(EXERCISE DIRECTIONS): Leave the pictures out and repeat the rest of the data below exactly.

(RECORDED DATA):

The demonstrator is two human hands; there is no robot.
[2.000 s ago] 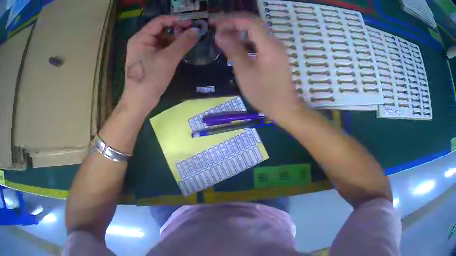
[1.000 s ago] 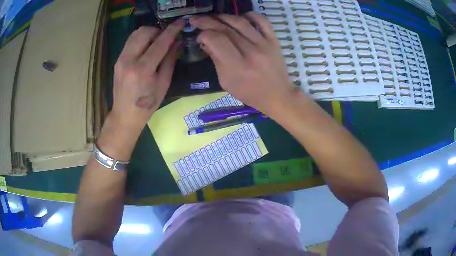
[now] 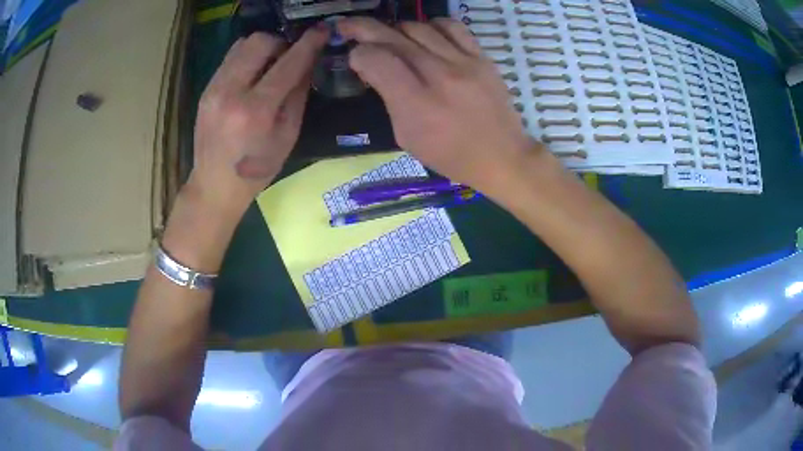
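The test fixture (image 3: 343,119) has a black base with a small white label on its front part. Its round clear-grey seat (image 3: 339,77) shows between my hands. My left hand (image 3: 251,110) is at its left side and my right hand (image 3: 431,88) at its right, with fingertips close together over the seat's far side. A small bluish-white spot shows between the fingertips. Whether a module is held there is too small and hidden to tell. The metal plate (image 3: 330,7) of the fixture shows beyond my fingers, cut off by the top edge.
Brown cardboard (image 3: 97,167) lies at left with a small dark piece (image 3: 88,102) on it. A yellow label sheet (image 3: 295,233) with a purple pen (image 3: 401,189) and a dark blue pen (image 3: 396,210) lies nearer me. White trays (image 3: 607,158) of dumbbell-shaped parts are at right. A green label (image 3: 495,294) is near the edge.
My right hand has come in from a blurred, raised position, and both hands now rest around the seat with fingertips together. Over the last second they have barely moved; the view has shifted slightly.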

(RESPONSE BELOW):
The demonstrator is two human hands; there is no robot.
[2.000 s ago] 
[1.000 s ago] 
[now] 
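The test fixture (image 3: 343,119) has a black base with a small white label on its front part. Its round clear-grey seat (image 3: 339,77) shows between my hands. My left hand (image 3: 251,110) is at its left side and my right hand (image 3: 431,88) at its right, with fingertips close together over the seat's far side. A small bluish-white spot shows between the fingertips. Whether a module is held there is too small and hidden to tell. The metal plate (image 3: 330,7) of the fixture shows beyond my fingers, cut off by the top edge.
Brown cardboard (image 3: 97,167) lies at left with a small dark piece (image 3: 88,102) on it. A yellow label sheet (image 3: 295,233) with a purple pen (image 3: 401,189) and a dark blue pen (image 3: 396,210) lies nearer me. White trays (image 3: 607,158) of dumbbell-shaped parts are at right. A green label (image 3: 495,294) is near the edge.
My right hand has come in from a blurred, raised position, and both hands now rest around the seat with fingertips together. Over the last second they have barely moved; the view has shifted slightly.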

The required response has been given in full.